A double data rate (DDR) memory interface (JEDEC JESD79-3E) has conventionally been present as a high speed memory interface standard. The DDR memory interface is used for RAM that is used in a personal computer and configured by a semiconductor circuit, such as, for example, a DDR synchronous dynamic random access memory (SDRAM).
With the DDR memory interface, content can be written to and read from RAM according to a request (command) from a memory controller. The DDR memory is memory that transfers data at a data transfer rate that is twice as high as the clock frequency by inputting and outputting the data at both the rising edge (positive edge) and the falling edge (negative edge) of the clock signal.
The DDR memory transmits to a dual in-line memory module (DIMM), an internal clock signal (CK signal) generated in the memory controller.

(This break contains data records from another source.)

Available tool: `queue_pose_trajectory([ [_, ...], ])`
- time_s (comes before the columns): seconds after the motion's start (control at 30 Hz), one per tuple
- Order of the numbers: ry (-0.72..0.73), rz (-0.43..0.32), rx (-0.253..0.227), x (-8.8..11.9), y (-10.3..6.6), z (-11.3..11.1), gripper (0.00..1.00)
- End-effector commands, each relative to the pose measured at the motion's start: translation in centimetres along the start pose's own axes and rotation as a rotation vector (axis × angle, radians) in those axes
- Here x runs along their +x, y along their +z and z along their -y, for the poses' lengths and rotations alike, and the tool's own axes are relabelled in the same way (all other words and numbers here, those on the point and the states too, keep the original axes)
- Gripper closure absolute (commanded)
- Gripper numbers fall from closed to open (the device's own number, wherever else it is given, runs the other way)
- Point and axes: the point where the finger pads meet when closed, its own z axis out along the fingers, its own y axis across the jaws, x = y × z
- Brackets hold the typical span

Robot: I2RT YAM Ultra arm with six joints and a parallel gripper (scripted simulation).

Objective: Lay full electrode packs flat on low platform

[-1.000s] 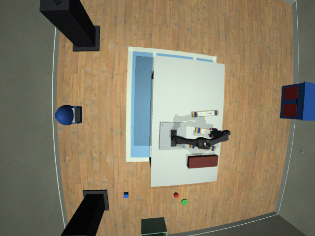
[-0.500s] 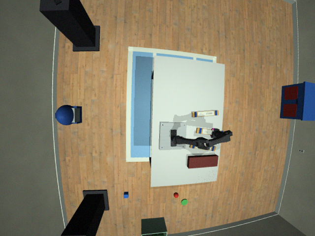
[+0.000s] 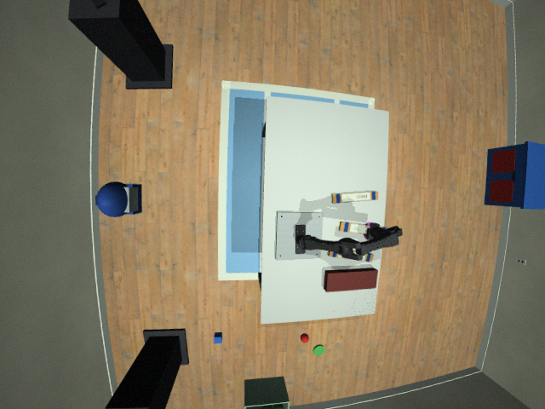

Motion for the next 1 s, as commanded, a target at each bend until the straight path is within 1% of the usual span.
queue_pose_trajectory([
  [0.0,0.001,0.016,-0.007,0.1,-5.8,0.0,1.00],
  [0.23,0.001,0.016,-0.007,0.1,-7.2,0.0,1.00],
  [0.3,0.001,0.016,-0.007,0.1,-7.2,0.0,1.00],
  [0.53,0.001,0.016,-0.007,0.1,-8.6,0.0,1.00],
  [0.97,0.001,0.016,-0.007,0.5,-7.3,0.1,1.00],
])
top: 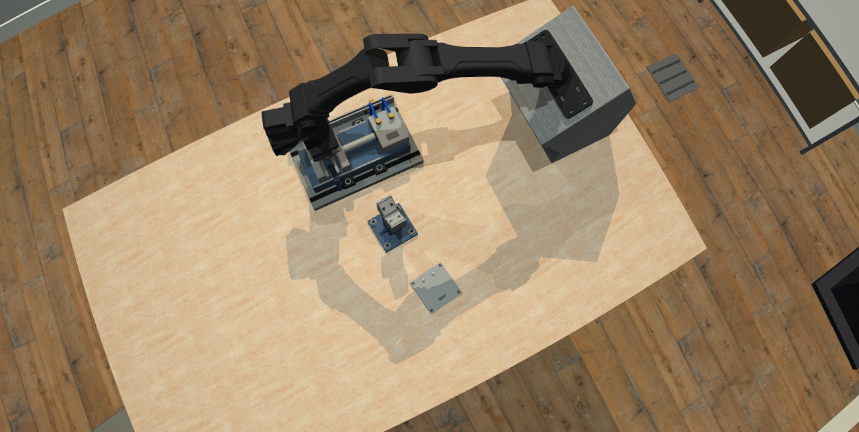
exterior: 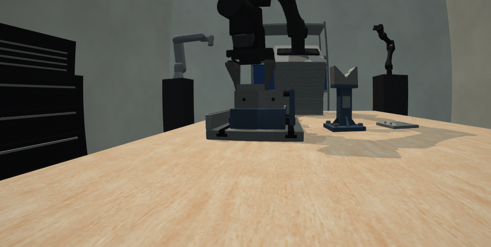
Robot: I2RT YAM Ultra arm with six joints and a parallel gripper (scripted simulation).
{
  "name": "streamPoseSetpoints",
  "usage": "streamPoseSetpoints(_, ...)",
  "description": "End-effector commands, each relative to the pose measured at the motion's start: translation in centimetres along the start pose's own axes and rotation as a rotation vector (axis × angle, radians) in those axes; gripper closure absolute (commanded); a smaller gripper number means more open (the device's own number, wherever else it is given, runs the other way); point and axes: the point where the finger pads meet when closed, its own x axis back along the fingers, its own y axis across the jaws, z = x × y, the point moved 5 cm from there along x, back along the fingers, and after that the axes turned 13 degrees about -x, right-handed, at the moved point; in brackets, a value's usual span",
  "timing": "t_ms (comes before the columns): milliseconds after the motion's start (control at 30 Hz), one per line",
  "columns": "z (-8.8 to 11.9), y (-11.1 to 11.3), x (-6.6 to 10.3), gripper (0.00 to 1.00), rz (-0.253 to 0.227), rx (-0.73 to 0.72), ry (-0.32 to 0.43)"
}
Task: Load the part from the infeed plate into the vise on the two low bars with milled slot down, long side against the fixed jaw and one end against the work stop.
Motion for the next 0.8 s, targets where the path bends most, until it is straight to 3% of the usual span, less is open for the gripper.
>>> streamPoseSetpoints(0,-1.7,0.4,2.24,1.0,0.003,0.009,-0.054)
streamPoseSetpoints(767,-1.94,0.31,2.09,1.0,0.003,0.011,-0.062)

The DIMM generates a data strobe signal (DQS signal) using the CK signal received from the DDR memory and transmits the DQS signal together with data signals (DQ signals) to the memory controller.

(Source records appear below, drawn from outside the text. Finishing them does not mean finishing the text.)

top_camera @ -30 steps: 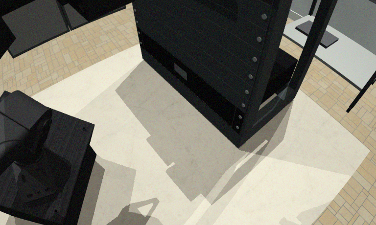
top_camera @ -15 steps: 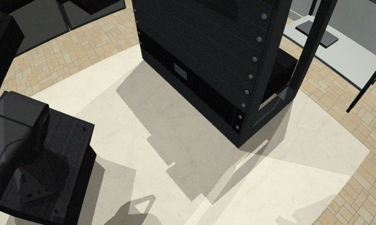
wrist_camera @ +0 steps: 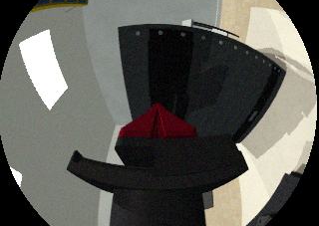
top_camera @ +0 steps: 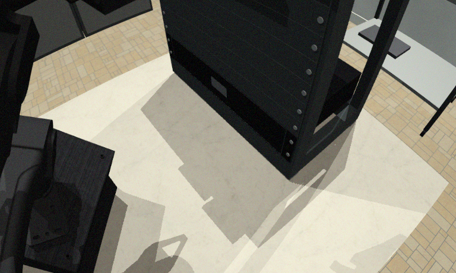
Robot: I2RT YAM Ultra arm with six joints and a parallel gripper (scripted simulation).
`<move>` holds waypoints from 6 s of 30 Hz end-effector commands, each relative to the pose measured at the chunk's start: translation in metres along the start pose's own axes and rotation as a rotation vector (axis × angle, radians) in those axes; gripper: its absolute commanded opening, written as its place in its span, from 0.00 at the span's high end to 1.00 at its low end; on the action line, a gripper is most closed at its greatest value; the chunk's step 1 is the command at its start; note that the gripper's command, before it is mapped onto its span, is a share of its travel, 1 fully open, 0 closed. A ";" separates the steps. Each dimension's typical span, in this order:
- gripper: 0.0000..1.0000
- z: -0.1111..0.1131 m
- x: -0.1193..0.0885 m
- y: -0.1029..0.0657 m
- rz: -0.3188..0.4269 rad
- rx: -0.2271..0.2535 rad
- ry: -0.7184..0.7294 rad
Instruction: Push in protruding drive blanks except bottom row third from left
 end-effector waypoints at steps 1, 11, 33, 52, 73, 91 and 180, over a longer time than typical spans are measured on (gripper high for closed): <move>1.00 0.000 0.002 -0.003 -0.072 -0.046 -0.016; 1.00 0.001 0.003 -0.001 -0.080 -0.040 -0.018; 1.00 0.003 0.017 0.008 -0.091 -0.046 0.009; 1.00 0.000 0.018 0.035 -0.086 -0.053 0.011; 1.00 0.005 0.026 0.059 -0.111 -0.022 0.018; 1.00 0.002 0.019 0.063 -0.076 -0.047 0.007; 1.00 0.007 0.020 0.098 -0.080 -0.050 0.005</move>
Point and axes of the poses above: the point where the finger pads meet when closed, its own y axis out along the fingers, its own z axis across the jaws, x = y × z, the point moved 7 cm from there along -y, back along the fingers, and after that the axes turned 14 degrees about -y, right-handed, at the moved point
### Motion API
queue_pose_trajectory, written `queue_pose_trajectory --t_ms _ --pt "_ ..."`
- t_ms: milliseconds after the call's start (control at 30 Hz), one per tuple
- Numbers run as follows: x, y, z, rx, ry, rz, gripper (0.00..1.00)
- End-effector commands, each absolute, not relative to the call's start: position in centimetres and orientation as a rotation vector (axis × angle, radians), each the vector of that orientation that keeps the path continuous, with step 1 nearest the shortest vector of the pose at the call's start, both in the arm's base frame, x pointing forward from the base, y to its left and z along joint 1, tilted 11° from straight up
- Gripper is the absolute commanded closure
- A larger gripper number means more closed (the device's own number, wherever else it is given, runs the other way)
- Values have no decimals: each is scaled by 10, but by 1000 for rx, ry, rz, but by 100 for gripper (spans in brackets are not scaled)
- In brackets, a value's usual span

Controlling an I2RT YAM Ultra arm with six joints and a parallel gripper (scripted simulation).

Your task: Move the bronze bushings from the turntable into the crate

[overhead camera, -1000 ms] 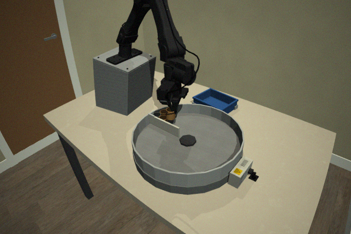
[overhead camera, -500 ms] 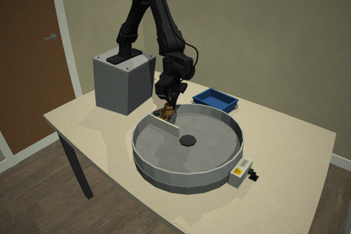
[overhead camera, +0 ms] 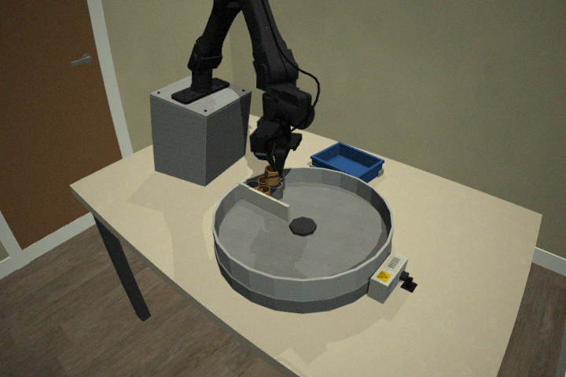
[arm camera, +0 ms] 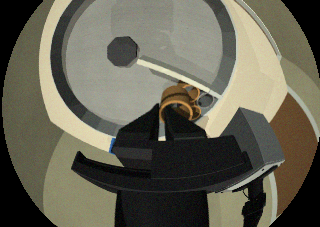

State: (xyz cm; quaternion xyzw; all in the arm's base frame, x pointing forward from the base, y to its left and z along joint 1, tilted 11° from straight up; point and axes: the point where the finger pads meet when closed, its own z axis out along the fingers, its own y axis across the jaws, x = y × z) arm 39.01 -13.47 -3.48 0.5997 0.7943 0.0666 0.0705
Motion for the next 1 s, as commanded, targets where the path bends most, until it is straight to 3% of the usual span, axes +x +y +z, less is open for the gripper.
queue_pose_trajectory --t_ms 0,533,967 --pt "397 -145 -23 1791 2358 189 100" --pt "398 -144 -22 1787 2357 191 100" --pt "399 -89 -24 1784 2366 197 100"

The memory controller receives the DQS and the DQ signals, retimes the DQ signals using the DQS signal, and newly employs the internal clock. In this case, to securely receive the data signals using a latch circuit at the reception point, the timing relation between the internal CK signal and the received data signal needs to be within a specific range.

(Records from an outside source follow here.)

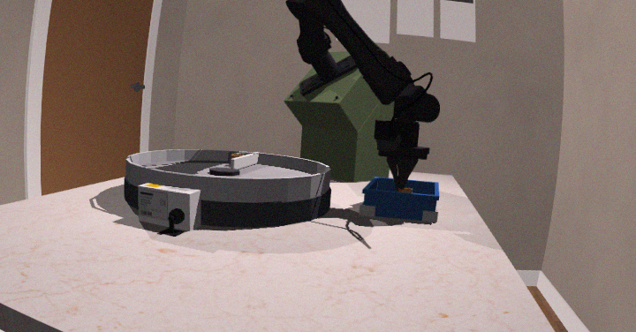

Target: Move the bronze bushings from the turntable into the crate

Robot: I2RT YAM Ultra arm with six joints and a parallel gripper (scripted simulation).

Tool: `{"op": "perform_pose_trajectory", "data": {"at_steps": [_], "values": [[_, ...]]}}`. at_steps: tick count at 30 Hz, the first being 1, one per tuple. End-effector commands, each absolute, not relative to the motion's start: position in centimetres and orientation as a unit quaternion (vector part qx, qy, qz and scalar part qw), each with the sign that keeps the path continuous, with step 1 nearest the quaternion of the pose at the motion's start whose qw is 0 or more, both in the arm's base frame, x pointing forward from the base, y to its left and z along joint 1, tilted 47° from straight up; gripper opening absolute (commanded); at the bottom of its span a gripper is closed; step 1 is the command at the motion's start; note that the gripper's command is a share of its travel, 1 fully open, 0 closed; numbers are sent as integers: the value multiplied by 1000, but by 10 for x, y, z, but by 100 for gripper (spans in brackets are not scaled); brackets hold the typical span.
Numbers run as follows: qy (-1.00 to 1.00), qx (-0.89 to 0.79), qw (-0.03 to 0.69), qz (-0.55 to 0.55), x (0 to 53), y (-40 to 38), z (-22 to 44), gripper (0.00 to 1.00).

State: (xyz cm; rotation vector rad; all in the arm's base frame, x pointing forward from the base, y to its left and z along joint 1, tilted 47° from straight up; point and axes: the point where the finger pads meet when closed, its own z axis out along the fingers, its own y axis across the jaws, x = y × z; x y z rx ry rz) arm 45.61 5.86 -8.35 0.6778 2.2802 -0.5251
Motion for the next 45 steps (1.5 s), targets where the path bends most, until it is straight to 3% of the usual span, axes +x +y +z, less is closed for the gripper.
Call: {"op": "perform_pose_trajectory", "data": {"at_steps": [1,45], "values": [[880,251,357,-190,463,75,-83,0],[879,252,358,-188,464,74,-80,0]]}}
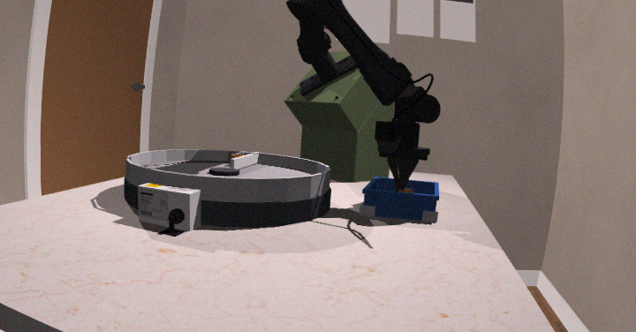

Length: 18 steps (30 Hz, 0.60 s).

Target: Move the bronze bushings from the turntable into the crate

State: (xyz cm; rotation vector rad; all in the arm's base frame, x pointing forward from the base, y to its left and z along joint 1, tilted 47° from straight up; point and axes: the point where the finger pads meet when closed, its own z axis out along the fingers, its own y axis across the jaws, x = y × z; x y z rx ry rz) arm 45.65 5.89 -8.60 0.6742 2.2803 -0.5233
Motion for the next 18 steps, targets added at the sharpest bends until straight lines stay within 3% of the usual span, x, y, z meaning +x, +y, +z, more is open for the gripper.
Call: {"op": "perform_pose_trajectory", "data": {"at_steps": [1,18], "values": [[879,252,358,-188,464,74,-80,0],[883,246,347,-197,453,66,-89,0]]}}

According to a related technique, when a signal is to be delayed for a time period from the input thereof to the output thereof, the necessary delay time period is generated by disposing a circuit to generate a fine delay and a circuit to generate a coarse delay, and using a combination of the circuits (see, e.g., Japanese Laid-Open Patent Publication No. 2009-130455).
However, when a reading operation is executed, the time period from the time when the memory controller issues a read command until the time when the DQS and the DQ signals return to the memory controller (=flight time) varies. Factors causing variations may include, for example, the positions of the memory controller and the DIMM, the power source, and environmental variations such as temperature variations. When multi-slot DIMMs are mounted on the same DIMM channel, the variation differs according to the DIMM slot to be accessed.
When reading operations or writing operations are successively executed for multiple slots, suppression of the variation while the slots are switched at a high speed is difficult.